O Conselho da União Europeia (UE) decidiu hoje (04.11.2023) finalizar a assinatura do Acordo-Quadro Avançado (AFA) e o Acordo Comercial Provisório (ITA), que constituem uma versão atualizada do Acordo de Associação com o Chile atualmente em vigor.
Esses termos finais do novo acordo fortalecerão as relações políticas e econômicas entre a UE e o Chile e aprofundarão a cooperação e o comércio. Ao mesmo tempo, ajudarão a abordar conjuntamente novos desafios globais.
A vice-presidente e ministra da Economia, Comércio e Empresa, Nadia Calviño, destacou que o acordo comercial UE-Chile contribuirá para melhorar a autonomia estratégica da UE, reforçando a segurança do abastecimento e as oportunidades de exportação das nossas empresas.
Assim, o Acordo-Quadro Avançado (AFA) é composto por componentes políticos, econômicos e sociais. cooperação e comércio e investimento, enquanto o Acordo Comercial Provisório (ACI) trata da liberalização de comércio e investimento.

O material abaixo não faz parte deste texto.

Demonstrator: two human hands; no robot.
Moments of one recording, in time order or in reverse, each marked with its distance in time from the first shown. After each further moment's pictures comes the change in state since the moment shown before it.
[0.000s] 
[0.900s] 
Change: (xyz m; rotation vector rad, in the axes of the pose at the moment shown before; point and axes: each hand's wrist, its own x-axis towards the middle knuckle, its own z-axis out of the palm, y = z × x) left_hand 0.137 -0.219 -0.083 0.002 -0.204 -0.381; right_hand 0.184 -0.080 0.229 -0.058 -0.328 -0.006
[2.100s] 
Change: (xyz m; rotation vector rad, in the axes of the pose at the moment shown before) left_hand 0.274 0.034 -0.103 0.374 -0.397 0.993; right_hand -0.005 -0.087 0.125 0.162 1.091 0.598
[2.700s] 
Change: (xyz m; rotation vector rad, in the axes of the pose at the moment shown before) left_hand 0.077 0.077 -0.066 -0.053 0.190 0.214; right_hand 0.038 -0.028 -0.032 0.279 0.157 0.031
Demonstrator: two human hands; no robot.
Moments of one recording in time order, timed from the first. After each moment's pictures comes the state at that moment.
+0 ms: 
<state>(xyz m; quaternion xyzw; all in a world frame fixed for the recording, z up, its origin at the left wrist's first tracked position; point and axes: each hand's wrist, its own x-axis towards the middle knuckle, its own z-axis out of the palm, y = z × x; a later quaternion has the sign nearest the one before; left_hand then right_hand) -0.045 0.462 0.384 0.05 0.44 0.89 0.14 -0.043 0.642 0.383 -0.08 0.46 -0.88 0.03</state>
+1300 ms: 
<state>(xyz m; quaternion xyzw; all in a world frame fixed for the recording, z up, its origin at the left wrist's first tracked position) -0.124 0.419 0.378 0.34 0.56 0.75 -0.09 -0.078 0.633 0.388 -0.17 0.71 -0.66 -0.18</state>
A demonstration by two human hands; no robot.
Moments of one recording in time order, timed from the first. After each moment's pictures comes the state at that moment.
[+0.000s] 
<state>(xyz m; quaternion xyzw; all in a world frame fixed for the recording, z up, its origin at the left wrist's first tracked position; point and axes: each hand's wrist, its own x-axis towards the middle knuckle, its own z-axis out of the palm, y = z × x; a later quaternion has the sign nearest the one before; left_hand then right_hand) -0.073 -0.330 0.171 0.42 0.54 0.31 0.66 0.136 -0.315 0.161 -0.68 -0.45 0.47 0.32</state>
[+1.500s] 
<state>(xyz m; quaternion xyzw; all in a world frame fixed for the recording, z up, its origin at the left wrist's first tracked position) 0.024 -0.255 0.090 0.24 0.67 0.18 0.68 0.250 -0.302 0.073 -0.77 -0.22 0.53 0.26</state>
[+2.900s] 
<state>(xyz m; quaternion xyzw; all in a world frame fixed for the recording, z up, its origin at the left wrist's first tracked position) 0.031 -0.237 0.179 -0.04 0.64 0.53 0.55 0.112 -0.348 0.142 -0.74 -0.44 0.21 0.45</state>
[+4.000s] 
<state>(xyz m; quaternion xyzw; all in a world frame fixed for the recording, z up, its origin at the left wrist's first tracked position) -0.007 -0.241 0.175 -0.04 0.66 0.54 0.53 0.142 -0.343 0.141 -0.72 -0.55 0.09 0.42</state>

Comércio e os benefícios do acordo
A UE é o terceiro maior parceiro comercial do Chile. Cerca de 99,9% das exportações da UE estarão isentas de tarifas quando o acordo entrar em vigor, o que deverá aumentar as exportações da UE para o Chile em até € 4.500 bilhões.
O acordo proporcionará maior acesso a Matérias-primas e combustíveis limpos como lítio, cobre e hidrogênio, que são cruciais para a transição para a economia verde.
Também facilitará a prestação de serviços por parte das empresas da UE. serviços no Chile, incluindo entrega, telecomunicações, transporte marítimo e serviços financeiros.
Ele dará o mesmo tratamento ao investidores da UE no Chile do que para investidores chilenos e dará às empresas da UE melhor acesso aos contratos públicos chilenos para bens, serviços, obras e concessões de obras, e vice-versa.
O acordo inclui um capítulo dedicado à pequenas e médias empresass para ajudar a garantir que as empresas menores se beneficiem totalmente do acordo, inclusive reduzindo a burocracia.
A cerimônia de assinatura dos acordos (AFA | ITA) está prevista para ocorrer em meados de dezembro. A aprovação legislativa do texto será necessária na UE e no Chile para que essas novas disposições entrem em vigor.